Die Regelung des Zuschlages und der Kürzung des Grundbetrages ist bei den Kriegssachgeschädigten und Heimatvertriebenen etwas unterschiedlich.
Wir haben den Wunsch, die gegenwärtige Regelung durch Einführung eines Freibetrages in Höhe von 5000 DM zu verbessern. Das erscheint uns sozial eher gerechtfertigt als die im Regierungsentwurf vorgesehene Verbesserung unter Anhebung des Prozentsatzes von 30 auf 35 %. Bei der Anwendung der
Kürzungsbestimmungen haben sich vielfach Härten ergeben. Aus diesen Gründen sollte ein Mindestgrundbetrag von 25 % als Hauptentschädigung übrigbleiben.

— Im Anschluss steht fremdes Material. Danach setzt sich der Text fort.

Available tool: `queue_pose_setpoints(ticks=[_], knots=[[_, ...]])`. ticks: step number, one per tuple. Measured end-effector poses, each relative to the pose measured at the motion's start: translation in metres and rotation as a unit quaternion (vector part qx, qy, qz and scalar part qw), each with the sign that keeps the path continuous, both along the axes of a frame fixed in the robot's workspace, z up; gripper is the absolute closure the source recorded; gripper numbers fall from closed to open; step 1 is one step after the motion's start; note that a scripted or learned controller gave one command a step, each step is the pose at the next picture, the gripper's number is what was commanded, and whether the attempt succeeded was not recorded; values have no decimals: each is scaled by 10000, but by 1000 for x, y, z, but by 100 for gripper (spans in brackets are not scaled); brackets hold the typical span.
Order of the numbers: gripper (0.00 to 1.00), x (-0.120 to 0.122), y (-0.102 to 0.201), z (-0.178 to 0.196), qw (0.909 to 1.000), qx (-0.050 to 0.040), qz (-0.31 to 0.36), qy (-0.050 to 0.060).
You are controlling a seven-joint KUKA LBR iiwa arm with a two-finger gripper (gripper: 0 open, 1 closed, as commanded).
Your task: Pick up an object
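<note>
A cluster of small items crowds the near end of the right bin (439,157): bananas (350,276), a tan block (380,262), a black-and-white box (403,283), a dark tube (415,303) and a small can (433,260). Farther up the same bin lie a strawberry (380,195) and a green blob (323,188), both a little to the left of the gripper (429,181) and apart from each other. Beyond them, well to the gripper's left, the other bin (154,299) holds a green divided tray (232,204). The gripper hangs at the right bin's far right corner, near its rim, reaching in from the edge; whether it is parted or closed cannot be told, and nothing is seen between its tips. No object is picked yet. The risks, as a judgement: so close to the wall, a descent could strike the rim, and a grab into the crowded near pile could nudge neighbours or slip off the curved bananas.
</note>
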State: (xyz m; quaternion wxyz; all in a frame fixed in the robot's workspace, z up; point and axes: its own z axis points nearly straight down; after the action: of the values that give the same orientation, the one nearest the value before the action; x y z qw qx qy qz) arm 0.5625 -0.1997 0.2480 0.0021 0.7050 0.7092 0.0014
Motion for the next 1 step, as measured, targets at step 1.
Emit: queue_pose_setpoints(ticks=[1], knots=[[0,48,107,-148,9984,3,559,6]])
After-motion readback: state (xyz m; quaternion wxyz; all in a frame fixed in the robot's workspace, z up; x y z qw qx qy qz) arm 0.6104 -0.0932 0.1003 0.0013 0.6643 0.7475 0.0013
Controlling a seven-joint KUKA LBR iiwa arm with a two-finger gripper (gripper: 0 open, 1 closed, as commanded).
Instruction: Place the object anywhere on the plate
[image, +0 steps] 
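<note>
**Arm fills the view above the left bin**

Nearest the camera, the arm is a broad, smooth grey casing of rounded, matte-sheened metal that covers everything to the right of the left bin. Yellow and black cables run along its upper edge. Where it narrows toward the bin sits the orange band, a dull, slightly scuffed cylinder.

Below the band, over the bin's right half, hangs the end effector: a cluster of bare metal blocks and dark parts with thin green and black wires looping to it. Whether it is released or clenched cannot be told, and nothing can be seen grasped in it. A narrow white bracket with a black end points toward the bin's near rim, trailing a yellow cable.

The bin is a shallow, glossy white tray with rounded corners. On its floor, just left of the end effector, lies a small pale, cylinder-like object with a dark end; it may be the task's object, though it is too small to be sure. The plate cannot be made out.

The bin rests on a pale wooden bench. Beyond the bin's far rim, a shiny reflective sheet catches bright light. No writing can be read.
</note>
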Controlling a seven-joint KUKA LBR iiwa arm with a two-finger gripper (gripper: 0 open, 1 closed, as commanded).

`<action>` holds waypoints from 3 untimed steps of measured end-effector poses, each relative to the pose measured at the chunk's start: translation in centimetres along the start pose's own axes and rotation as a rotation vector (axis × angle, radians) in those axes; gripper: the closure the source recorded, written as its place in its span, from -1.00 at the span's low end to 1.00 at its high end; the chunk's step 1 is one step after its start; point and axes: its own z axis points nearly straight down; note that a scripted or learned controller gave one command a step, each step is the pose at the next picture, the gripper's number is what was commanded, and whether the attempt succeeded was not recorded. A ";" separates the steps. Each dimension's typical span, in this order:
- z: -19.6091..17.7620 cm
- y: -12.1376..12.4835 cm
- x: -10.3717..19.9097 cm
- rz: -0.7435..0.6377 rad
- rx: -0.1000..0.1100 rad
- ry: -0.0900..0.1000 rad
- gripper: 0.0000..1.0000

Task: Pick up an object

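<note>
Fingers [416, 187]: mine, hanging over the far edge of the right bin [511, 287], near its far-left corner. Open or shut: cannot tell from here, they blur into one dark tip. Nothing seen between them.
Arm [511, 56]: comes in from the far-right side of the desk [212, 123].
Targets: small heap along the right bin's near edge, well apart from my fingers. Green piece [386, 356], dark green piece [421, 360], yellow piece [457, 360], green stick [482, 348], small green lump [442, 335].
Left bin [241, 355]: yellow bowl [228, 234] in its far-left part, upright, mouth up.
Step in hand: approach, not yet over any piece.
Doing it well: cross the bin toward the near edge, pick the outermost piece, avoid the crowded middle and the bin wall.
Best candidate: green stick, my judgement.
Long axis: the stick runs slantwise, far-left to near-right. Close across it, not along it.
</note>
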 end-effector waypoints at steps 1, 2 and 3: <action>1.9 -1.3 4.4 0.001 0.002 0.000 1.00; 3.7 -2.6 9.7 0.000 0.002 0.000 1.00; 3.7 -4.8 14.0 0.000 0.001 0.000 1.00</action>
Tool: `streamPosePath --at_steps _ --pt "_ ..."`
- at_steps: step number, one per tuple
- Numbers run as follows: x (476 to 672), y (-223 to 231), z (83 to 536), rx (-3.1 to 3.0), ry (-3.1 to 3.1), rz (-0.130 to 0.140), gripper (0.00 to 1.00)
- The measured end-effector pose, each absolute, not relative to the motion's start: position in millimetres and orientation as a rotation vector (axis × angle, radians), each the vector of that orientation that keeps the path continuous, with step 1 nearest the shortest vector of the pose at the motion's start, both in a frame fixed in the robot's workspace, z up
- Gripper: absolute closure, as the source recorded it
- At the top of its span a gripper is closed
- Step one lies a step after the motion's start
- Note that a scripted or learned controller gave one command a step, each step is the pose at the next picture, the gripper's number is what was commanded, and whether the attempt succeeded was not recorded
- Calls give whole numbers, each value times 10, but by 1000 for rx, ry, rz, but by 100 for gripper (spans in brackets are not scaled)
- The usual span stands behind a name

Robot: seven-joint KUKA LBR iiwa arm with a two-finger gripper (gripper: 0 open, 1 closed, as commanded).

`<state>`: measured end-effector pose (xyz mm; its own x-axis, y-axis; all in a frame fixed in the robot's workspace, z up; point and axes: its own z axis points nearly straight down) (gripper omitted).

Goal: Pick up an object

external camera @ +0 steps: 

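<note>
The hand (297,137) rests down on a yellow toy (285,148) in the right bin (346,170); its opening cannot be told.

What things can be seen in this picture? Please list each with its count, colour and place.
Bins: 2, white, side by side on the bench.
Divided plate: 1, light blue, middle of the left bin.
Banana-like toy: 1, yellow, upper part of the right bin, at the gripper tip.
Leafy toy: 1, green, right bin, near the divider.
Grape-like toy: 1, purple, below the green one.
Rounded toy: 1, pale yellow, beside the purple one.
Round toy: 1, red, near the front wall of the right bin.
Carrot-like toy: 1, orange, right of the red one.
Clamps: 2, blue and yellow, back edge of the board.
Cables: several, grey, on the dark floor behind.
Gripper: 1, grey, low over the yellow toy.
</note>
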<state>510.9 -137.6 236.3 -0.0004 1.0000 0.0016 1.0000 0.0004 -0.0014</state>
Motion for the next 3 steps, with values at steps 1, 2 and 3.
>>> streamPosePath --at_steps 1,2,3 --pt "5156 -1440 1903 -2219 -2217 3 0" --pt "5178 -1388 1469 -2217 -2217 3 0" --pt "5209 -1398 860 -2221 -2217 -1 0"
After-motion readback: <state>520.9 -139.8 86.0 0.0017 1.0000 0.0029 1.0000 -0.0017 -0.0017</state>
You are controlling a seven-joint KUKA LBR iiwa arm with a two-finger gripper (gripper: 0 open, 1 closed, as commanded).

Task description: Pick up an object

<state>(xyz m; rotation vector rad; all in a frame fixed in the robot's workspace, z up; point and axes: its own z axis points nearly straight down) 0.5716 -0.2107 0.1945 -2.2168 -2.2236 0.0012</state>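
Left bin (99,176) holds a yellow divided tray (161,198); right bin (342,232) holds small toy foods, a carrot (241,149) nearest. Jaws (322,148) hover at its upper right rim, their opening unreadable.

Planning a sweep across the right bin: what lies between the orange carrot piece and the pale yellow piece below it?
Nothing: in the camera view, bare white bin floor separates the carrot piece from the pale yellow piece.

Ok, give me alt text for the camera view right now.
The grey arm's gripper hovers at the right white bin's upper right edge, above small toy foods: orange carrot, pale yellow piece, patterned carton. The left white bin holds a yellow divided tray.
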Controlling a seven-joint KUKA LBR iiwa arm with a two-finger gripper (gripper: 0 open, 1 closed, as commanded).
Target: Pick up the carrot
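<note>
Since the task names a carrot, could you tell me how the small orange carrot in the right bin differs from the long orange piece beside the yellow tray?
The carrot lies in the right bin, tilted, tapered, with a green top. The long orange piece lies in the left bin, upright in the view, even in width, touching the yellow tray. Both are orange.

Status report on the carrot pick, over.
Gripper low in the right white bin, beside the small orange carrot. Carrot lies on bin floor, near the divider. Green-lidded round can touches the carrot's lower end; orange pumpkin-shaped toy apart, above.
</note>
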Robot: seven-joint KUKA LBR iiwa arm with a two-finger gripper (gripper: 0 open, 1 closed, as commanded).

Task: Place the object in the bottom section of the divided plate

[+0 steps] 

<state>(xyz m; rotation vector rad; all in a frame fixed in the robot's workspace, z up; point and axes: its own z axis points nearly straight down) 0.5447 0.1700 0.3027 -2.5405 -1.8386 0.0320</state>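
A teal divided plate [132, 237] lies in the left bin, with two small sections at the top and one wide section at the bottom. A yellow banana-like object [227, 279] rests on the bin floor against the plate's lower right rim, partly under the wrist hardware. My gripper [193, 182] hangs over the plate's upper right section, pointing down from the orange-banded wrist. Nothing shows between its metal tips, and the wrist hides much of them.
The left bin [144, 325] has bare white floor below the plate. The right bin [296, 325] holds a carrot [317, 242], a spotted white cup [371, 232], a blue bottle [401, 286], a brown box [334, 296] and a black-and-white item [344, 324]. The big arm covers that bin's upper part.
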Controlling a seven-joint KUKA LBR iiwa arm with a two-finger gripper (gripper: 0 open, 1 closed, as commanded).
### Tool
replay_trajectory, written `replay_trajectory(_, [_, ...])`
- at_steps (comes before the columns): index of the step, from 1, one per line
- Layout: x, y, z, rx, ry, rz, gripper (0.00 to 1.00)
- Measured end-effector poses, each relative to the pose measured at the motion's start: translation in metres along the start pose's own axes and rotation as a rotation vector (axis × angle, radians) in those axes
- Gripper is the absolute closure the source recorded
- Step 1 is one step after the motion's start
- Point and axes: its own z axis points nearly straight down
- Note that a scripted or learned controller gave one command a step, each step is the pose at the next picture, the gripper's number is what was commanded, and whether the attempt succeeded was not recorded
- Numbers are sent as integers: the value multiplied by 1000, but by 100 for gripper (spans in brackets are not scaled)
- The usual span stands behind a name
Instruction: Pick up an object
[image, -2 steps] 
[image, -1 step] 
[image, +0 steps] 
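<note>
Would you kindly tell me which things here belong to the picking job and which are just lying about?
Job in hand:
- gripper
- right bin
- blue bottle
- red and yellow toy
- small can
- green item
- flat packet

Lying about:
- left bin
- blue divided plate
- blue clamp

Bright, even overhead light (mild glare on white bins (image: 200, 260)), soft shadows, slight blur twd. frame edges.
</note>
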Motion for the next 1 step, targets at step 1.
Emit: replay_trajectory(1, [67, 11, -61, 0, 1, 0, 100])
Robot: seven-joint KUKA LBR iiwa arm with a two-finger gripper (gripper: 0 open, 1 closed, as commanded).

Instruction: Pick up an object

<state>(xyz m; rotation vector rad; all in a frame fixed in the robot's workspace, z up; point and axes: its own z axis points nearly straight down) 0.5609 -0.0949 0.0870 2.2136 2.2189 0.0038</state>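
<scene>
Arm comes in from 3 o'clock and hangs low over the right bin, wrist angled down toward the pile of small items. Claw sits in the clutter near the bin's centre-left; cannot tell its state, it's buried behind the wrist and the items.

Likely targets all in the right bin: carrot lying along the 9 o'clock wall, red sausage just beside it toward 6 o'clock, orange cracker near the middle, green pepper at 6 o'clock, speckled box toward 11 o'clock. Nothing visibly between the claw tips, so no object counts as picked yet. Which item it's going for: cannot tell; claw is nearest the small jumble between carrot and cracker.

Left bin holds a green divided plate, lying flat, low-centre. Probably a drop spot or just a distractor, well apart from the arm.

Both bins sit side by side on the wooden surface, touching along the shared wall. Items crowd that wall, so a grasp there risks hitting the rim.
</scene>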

Soweit ich aus den Vorlagen ersehe, herrscht hinsichtlich der Auszahlung der Zinsen eine ziemlich einheitliche Auffassung. Ich kann mich also ganz kurz fassen. In unserem Entwurf ist das enthalten! Wir haben in unserem Entwurf § 252 bewußt nicht aufigeführt, weil es hier um die 'grundsätzliche Frage der Vorfinanzierung geht. Wir begrüßen es, daß die Bundesregierung und auch die CDU/CSU diese Frage zur Diskussion stellen. Wir werden sehen, was damit zu erreichen ist, um eine schnellere Abwicklung des Lastenausgleichs zu ermöglichen, wie es der Wunsch meiner Fraktion ist. Wir stehen auf dem Standpunkt, daß die Zinsen recht bald auch an denjenigen gezahlt werden müssen, der nach der Struktur des Gesetzes noch keine Hauptentschädigung erhalten kann.
Von dem Problem der Kriegsschadensrente behandeln wir hier die Altersversorgung der ehemals Selbständigen. Eines der noch offenen Probleme der immer wieder 'diskutierten Altersversorgung der geschädigten ehemals Selbständigen ist die Einbeziehung eines Teils der nach dem 31. August 1953 erwerbsunfähig gewordenen Personen in den Kreis der Empfänger von Kriegsschadensrente. Es handelt sich dabei um 'diejenigen Geschädigten, deren Betrieb eine nicht unerhebliche Größe hatte und die im Zeitpunkt des Schadenseintrittes das 40. Lebensjahr bereits überschritten hatten.